IT firm Dell, US, and the University of Illinois at Urbana-Champaign have created a new digital archive for the latter's university system. The archive is said to simplify how the university manages digital assets, including rare books and faculty intellectual property output such as research documents, papers and lectures content typically produced in multiple digital formats. It seeks to reduce storage costs and streamline the management, retention and protection of scholarly works through a solution based on the Dell DX Object Storage Platform and DuraSpace Open Source Fedora Commons Repository Software.

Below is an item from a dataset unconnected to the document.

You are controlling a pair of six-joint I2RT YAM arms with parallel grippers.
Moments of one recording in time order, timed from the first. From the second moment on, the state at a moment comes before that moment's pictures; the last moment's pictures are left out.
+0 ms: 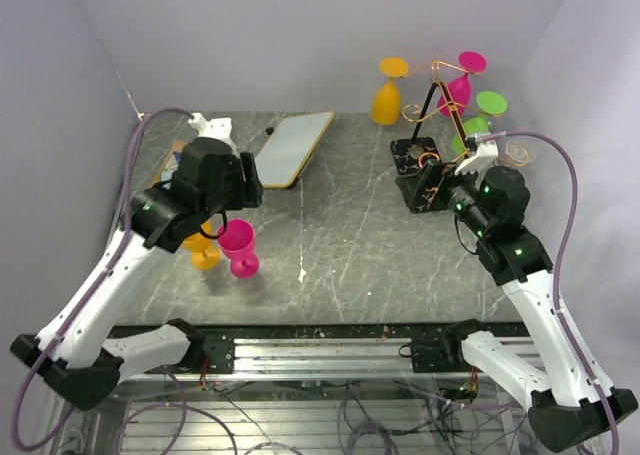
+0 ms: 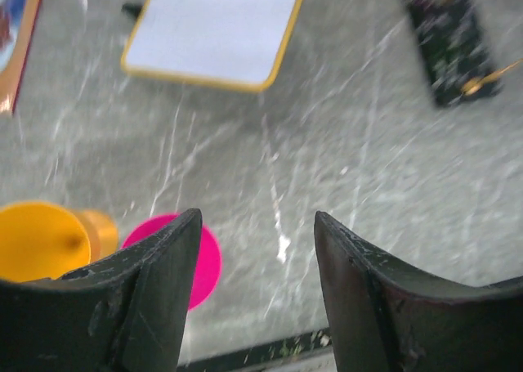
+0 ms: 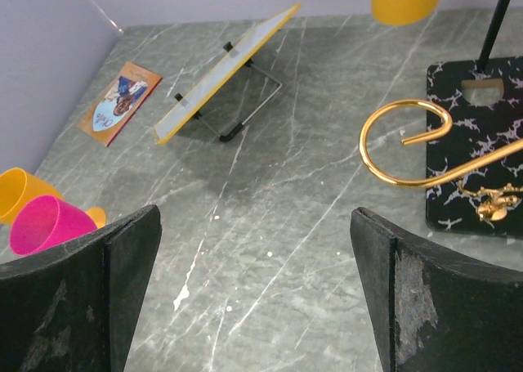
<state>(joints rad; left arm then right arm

Explosive data growth and large data sets are seen to make it more difficult for libraries, museums and government organisations to efficiently preserve and protect documents, multimedia content and digital assets for future generations. As one of the largest public university libraries in the world, the Library at the University of Illinois at Urbana-Champaign manages the intellectual property and digital content created by faculty, administrators and students -- from one-of-a-kind, fragile books that can create 600 to 800 image objects once digitised, to retiring professors’ collections of work over a 20-25 year tenure.
After considering its digital archive and retention goals, the University of Illinois customised a version of Fedora Repository Software and combined it with the Dell DX Object Storage Platform. The platform automatically replicates an archive master and a working master of each file to simplify data backup, storing one copy on the University's main library cluster and a second copy in its engineering library. In the future, a third copy will be archived in the cloud to further simplify data access and sharing across the University system.
The Dell DX Platform also produces metadata to manage the archive, identifying files that need to be transitioned from older to newer digital formats for future generations. The DX Object Storage Platform's plug and play framework lets archivists add additional retention capacity to the digital archive as it is needed, simply and efficiently.